Assignment:
Nothing in the data should be altered when it is repeated in full.
Segment Open
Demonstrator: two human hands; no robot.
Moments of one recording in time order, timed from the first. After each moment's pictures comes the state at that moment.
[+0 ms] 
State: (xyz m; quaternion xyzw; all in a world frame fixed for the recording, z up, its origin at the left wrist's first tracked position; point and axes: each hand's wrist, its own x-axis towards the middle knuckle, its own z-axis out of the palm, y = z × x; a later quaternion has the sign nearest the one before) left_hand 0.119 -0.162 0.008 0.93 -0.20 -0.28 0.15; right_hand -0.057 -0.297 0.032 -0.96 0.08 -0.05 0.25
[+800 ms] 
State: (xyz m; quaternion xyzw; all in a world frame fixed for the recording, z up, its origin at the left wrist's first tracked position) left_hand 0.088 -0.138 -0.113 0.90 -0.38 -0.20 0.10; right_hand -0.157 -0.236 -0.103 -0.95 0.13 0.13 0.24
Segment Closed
Solved exercise:
Demonstrator: two human hands; no robot.
Moments of one recording in time order, timed from the first. After each moment's pictures comes the state at that moment.
[+0 ms] 
State: (xyz m; quaternion xyzw; all in a world frame fixed for the recording, z up, its origin at the left wrist's first tracked position; point and axes: each hand's wrist, its own x-axis towards the middle knuckle, its own z-axis out of the palm, y = z × x; a later quaternion has the sign nearest the one before) left_hand 0.119 -0.162 0.008 0.93 -0.20 -0.28 0.15; right_hand -0.057 -0.297 0.032 -0.96 0.08 -0.05 0.25
[+800 ms] 
State: (xyz m; quaternion xyzw; all in a world frame fixed for the recording, z up, its origin at the left wrist's first tracked position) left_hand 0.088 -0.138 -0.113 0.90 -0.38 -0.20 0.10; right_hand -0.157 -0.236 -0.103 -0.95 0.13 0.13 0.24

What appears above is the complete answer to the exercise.